Back down the switchback put us back on the road North. I
was aiming to get us to the top north west town of Mae Hong Son for the
celebration of Loy Khratong, a festival of lanterns set off into the sky and
floating candles on the lake in the centre of the town. I knew it was a three-day
drive taking it easy and was looking forwards to taking in the flower mountain
bedecked with wild sunflowers on the way. Our next night was spent in the
middle of nowhere in a road side resort I'd used many times as apart from being
clean, comfortable and quiet, it was opposite a lakeside restaurant. Both
places being rural were nicely within my friend’s budget. A visit to a cave the
next morning which I'd been to but never entered got us both muddy and wet as
the water flowing in caught us both out. It didn't go in far and the water
disappeared under a huge rock fall so, sensibly for us, we retreated to the
sunshine to clean up and dry off a bit still laughing at my taking a step into
the stream which I judged to be less than a foot deep but was in fact closer to
three, I leave you to imagine what happened next.

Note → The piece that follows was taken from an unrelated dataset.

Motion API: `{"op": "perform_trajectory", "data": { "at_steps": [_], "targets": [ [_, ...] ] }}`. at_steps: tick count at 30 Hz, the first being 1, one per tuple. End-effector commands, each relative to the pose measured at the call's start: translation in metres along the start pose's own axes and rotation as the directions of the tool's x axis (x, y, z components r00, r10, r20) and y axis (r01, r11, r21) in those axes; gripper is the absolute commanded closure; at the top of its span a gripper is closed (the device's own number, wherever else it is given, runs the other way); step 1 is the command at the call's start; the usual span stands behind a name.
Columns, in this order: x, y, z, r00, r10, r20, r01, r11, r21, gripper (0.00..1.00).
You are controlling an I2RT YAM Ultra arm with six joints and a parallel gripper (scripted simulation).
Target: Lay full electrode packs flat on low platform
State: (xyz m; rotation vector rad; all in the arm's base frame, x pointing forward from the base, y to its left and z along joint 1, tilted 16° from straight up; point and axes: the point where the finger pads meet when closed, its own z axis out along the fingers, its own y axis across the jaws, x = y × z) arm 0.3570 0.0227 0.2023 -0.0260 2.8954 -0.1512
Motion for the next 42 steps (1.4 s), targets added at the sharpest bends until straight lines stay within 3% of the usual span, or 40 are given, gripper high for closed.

On up to Mae Sariang following the river that divides
Thailand from Myanmar calling at my favourite river crossing with its numerous
pagodas on the Myanmar side. After a suitable amount of oohing and aahing we
completed the drive up to Sariang. We found on our arrival a very busy town
preparing for the Loy Kratong celebrations, I was a day out! We joined in the
festivities sending off the hot air lanterns and launching the small boats with
candles in. A good evening and by some stroke of luck neither of us got burnt.
On the walk back to the hotel I remarked to George that the
fate of the original bamboo bridge over the river Kwai had never been
understood but tonight I had realised that any wooden bridge on this river on
this night stood a pretty good chance of being burnt to the waterline by the
incendiary devices we'd witnessed being turned loose by us and the locals.